» WHAT IS EXPECTED
Would you please output the lines from the one holding "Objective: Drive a" to the end of the entries, exactly and with no others?

Records from a dataset:
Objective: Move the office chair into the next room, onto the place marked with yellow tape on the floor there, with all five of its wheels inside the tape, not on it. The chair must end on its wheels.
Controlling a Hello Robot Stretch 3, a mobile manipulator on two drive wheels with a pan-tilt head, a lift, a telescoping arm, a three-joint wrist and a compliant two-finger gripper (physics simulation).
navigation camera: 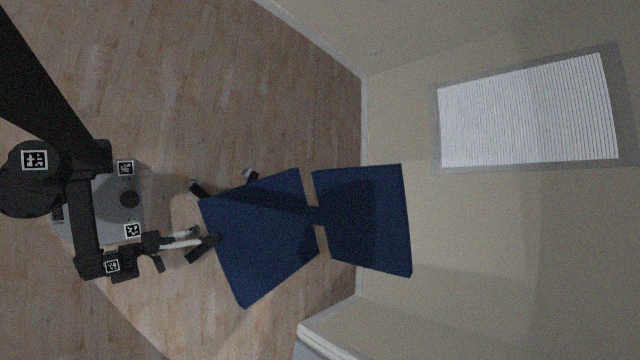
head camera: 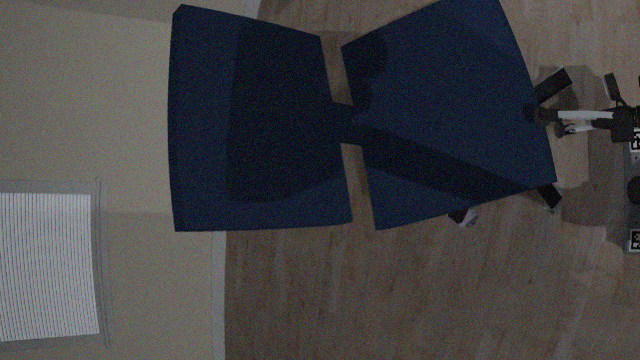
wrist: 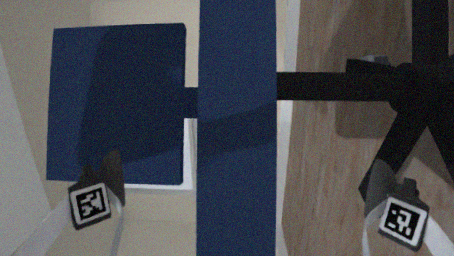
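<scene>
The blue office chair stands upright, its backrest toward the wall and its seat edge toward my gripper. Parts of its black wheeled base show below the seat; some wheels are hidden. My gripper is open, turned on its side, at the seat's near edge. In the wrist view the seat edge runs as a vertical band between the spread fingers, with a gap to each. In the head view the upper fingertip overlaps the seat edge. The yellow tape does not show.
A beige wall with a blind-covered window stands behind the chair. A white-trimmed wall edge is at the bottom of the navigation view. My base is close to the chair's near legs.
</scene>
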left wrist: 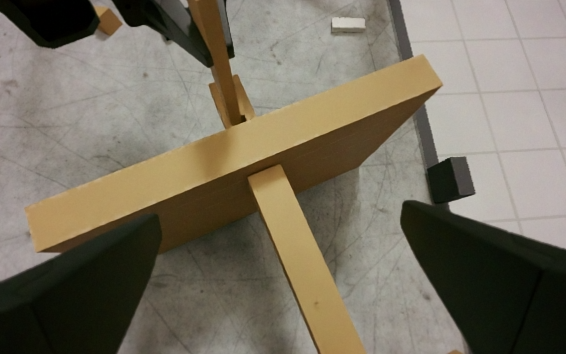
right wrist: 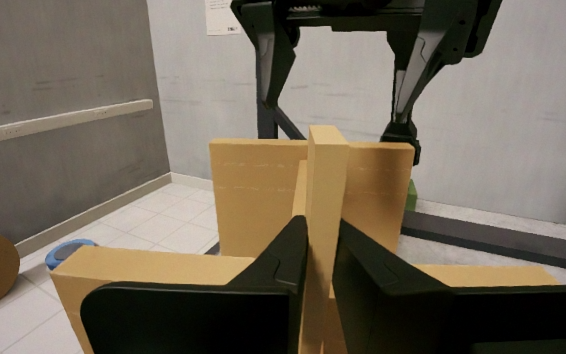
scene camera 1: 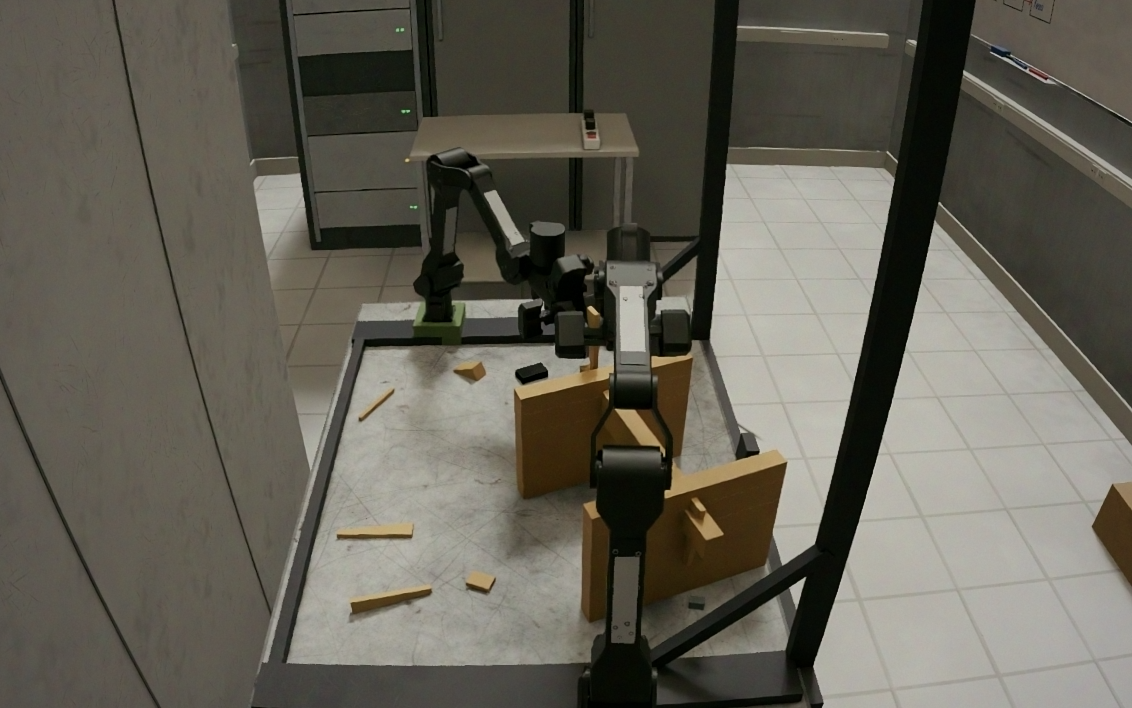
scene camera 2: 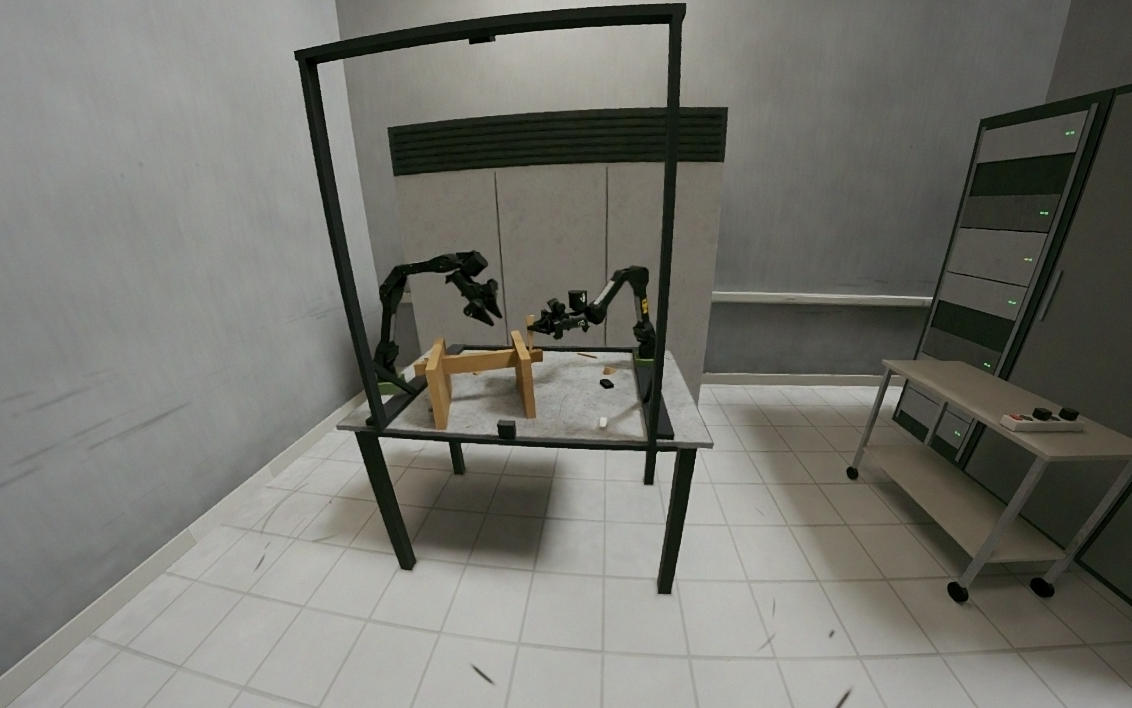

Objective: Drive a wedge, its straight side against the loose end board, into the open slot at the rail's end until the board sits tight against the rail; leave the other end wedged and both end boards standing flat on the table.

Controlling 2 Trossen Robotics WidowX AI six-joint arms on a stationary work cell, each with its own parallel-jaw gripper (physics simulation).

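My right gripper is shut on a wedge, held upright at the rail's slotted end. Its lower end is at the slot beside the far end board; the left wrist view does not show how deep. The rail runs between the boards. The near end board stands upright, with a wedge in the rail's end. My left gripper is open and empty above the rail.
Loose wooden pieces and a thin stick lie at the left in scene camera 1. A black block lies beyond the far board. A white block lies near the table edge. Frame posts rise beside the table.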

» ANSWER
Objective: Drive a wedge, its straight side against the loose end board, into the open slot at the rail's end until the board sits tight against the rail; leave the other end wedged and both end boards standing flat on the table.

Controlling 2 Trossen Robotics WidowX AI six-joint arms on a stationary work cell, each with its own parallel-jaw gripper (physics simulation).

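My right gripper is shut on a wedge, held upright at the rail's slotted end. Its lower end is at the slot beside the far end board; the left wrist view does not show how deep. The rail runs between the boards. The near end board stands upright, with a wedge in the rail's end. My left gripper is open and empty above the rail.
Loose wooden pieces and a thin stick lie at the left in scene camera 1. A black block lies beyond the far board. A white block lies near the table edge. Frame posts rise beside the table.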

Work on this exercise is now complete.